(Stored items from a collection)
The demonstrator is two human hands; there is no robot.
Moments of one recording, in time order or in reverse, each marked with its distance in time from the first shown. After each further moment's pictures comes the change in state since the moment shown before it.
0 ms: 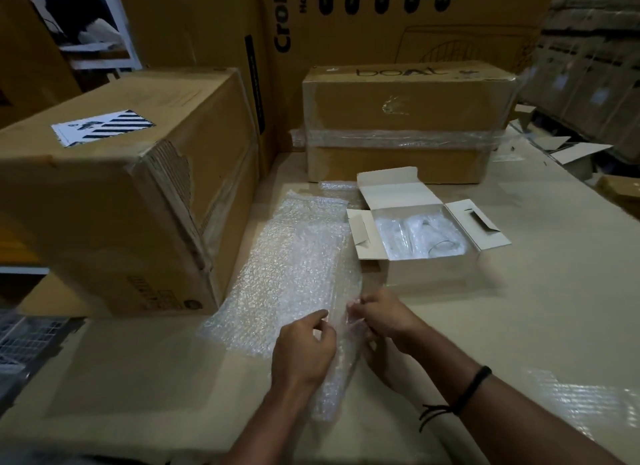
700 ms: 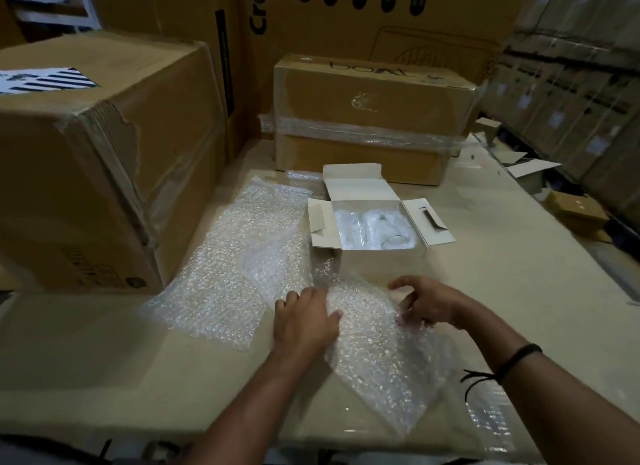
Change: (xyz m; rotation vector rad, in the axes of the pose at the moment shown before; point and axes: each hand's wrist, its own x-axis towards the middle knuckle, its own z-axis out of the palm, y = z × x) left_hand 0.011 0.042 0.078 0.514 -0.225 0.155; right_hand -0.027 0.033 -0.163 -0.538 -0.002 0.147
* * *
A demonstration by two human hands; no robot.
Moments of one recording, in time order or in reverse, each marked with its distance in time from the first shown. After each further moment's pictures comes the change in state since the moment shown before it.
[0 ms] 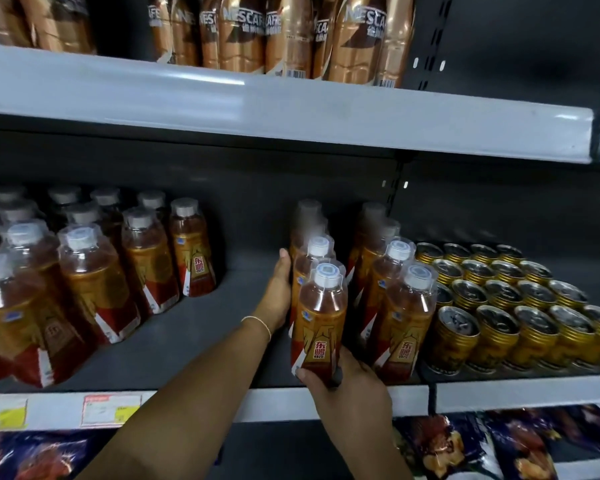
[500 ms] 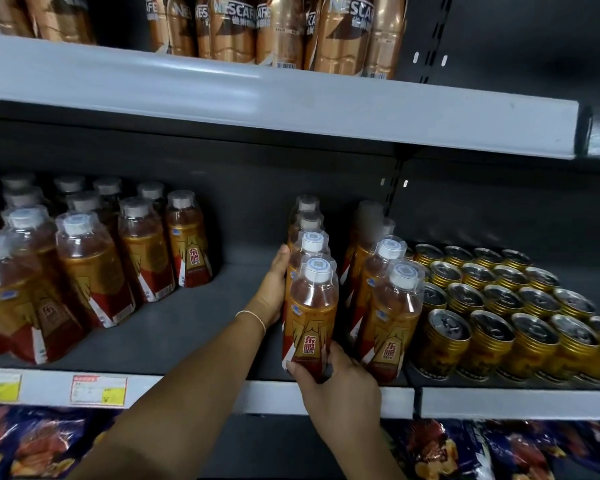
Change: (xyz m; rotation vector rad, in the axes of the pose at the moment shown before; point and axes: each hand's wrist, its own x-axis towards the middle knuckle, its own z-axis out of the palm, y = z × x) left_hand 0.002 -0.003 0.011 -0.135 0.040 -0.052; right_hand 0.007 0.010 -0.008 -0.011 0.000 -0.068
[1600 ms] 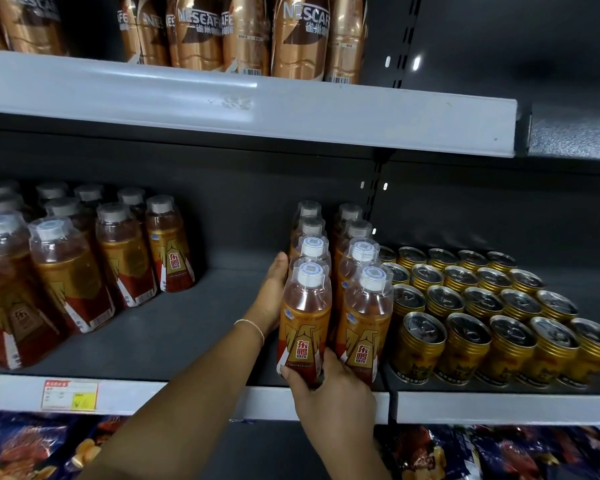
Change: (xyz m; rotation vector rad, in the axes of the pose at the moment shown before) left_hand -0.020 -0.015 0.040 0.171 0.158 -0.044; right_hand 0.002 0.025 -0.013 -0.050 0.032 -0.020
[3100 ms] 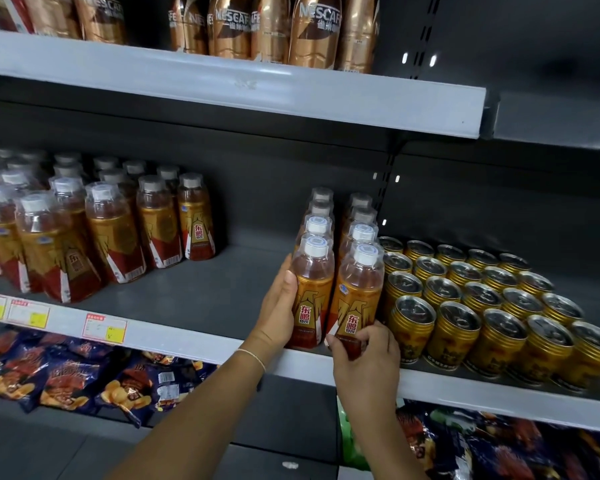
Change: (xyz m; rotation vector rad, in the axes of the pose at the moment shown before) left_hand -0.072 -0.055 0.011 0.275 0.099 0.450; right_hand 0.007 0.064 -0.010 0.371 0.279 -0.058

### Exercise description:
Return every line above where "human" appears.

### Task solution:
The demonstrator is two human hands; there is no robot.
A demonstration by two human hands; no robot.

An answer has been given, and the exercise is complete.